Making Time for Self-Care During The ‘New Normal’ Is Essential

Dr. Ava Shamban Headshot

Shamban says Epsom salt – magnesium sulfate – is a ‘hero ingredient’ in at-home spa recipes, because it’s a gentle exfoliant that relaxes muscles and gives people more magnesium

During the stressful pandemic, people should take just 15 minutes a day for self-care, says a renowned dermatologist who recommends using Epsom salt for at-home spas.

“Taking time for self-care is a necessity, not a luxury,” says Dr. Ava Shamban, a “Derm Diva” who co-hosts the show The Gist. “It should be a priority for balance, stress relief, keeping cortisol levels in check and ensuring we get proper sleep during times of high stress and our new normal.”

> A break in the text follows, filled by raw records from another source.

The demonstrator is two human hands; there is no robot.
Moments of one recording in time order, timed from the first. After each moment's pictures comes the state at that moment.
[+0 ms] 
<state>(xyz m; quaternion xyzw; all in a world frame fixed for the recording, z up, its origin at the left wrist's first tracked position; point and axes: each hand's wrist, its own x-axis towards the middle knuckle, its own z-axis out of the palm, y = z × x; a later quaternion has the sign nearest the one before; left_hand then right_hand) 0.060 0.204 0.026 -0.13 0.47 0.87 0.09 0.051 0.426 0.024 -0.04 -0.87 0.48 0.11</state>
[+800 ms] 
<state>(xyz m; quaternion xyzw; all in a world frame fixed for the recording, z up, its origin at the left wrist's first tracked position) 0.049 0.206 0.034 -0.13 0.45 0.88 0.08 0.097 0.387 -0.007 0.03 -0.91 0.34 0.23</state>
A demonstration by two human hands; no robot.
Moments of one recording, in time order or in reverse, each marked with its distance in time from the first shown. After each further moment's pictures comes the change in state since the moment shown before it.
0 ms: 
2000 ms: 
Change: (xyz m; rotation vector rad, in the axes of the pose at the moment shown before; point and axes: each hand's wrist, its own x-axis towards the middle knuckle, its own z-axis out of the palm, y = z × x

Shamban founded Ava MD dermatology and Skin Five medical spas. She’s often featured in the nation’s top media outlets – from The Wall Street Journal and Forbes to Martha Stewart and Good Housekeeping. She wrote the best-selling book Heal Your Skin: The Breakthrough Plan for Renewal, and she’s worked with the TV shows, “Extreme Makeover,” “Extra” and “The Doctors.”

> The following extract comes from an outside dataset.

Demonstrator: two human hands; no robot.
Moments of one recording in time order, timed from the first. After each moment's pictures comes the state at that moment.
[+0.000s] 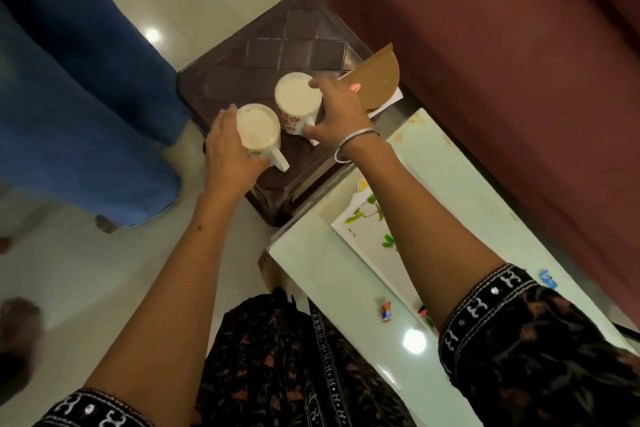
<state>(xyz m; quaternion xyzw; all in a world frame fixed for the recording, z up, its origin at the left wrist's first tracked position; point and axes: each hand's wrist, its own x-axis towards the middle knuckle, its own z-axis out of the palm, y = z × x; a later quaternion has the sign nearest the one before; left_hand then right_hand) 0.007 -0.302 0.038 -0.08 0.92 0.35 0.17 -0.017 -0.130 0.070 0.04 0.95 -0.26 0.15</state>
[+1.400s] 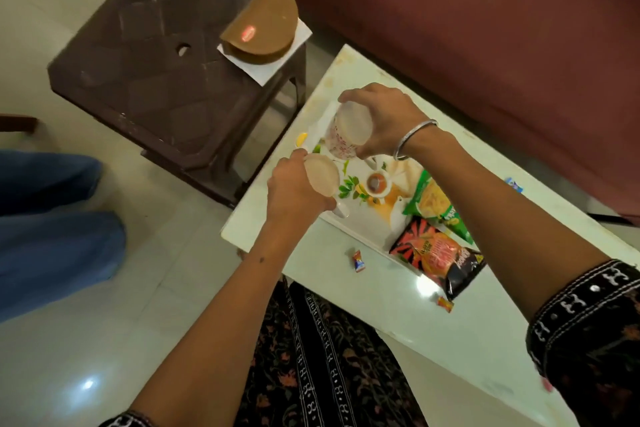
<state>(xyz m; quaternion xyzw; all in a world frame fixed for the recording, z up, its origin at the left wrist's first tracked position) 0.144 -0.143 0.028 0.06 0.89 0.30 0.33 0.126 0.042 0.059 0.09 0.96 -0.16 0.23</state>
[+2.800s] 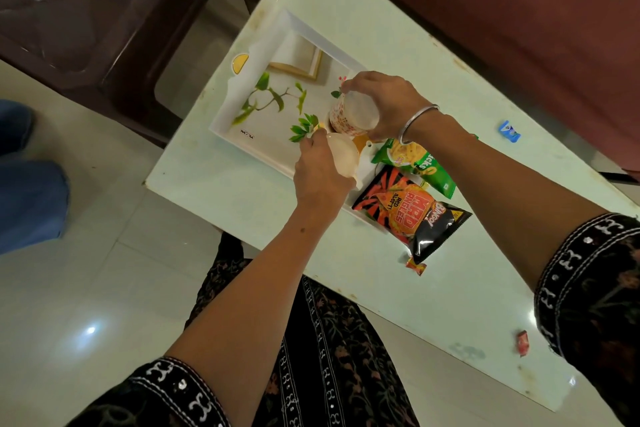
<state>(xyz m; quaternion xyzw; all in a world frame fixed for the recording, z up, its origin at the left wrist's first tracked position) 0.265 -0.039 -0.068 0.05 0.89 0.31 0.33 0.230 0.129 -0.061 0.03 0.95 -0.16 0.27</state>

Shamban also conducts clinical trials for the FDA, testing the latest products, protocols, treatments and technologies for top pharmaceutical companies.

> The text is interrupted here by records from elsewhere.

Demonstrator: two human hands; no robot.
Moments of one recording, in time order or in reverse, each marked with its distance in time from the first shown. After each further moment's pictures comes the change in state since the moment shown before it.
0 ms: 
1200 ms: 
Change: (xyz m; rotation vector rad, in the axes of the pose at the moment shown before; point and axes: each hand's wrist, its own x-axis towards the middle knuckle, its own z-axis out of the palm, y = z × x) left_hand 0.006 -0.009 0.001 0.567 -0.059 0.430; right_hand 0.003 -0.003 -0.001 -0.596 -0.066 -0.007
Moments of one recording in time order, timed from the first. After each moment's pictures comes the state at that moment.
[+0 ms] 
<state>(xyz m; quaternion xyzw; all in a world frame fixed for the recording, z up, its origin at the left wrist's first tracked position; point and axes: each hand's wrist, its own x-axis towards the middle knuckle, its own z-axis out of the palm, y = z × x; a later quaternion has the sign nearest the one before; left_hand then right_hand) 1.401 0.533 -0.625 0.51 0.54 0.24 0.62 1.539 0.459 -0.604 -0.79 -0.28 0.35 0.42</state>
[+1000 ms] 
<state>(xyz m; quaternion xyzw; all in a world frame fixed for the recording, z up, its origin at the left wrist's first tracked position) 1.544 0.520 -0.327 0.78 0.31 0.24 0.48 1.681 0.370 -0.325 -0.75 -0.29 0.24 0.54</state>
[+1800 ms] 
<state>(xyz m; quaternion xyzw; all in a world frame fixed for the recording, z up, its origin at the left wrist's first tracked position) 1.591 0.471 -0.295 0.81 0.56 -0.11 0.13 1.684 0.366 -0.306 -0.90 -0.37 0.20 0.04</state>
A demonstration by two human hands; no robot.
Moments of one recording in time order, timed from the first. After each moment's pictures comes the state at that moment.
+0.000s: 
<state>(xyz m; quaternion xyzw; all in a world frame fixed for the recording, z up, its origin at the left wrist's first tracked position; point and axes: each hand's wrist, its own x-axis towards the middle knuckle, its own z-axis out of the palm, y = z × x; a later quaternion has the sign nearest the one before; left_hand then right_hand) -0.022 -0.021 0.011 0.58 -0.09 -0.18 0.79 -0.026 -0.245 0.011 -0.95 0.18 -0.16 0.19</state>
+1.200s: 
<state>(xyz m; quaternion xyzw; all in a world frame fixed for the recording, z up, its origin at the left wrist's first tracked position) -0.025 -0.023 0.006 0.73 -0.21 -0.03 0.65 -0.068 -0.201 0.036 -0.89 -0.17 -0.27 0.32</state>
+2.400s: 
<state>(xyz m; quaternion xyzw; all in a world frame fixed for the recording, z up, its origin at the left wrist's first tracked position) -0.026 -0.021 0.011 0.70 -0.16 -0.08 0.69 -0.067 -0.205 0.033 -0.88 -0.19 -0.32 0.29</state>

Part of Shamban’s at-home spa recipes include soaking in Epsom salt, which is actually magnesium sulfate.

“Magnesium plays a vitally important role in over 300 enzymatic and metabolic processes in the human body, including the regulation of blood pressure and immune support, as well as moving toxins and relaxing muscles,” Shamban says.

“Unfortunately, many of us, specifically women, are deficient in magnesium. Transdermal delivery (through the skin) is a highly effective way to ensure the body gets an ample dose.”

Some of Shamban’s suggestions for self-care:

  • Dim the lights and engage the senses. Light a candle for aromatherapy and set the tone with either a short, guided meditation or deep breathing.
  • Use a brush with stiff bristles (a lymphatic dry brush) and brush your skin from your extremities toward your heart. That spurs circulation and oxygenation and gets fluids moving.
  • Add a cup of Epsom salt to a bath and soak while wearing a face mask. Use the salt and a little water as a paste to exfoliate while the bath is filling.

You can also make a healing scrub, where Epsom salt is the “hero ingredient,” because it’s an exfoliant that soothes muscle aches. Here’s the recipe:

  • Combine ¼ cup olive oil, five drops of pure essential lavender oil, three teaspoons of Epsom salt, and one teaspoon (roughly two tea bags’ worth) of green tea in a bowl or jar.
  • Mix the ingredients to create a paste-like consistency, and don’t be afraid to add extra Epsom salt or olive oil. “Think of these DIYs as you would cookie batter—if the consistency is too runny, add more solid, and if it’s not runny enough, add more oil.”
  • Avoid your face and massage across your damp skin.

“Epsom salt has powerful benefits, because it fights inflammation, irritation, and dehydration or rough patches for smoother, softer and overall better skin,” Shamban says. “Combine it with key essential oils and carrier oils, as well as calming ingredients. This scrub will exfoliate, hydrate, moisturize and seal the skin with properties that will also soothe.”

Note: For human use, the Epsom Salt Council recommends only Epsom salt with the USP designation.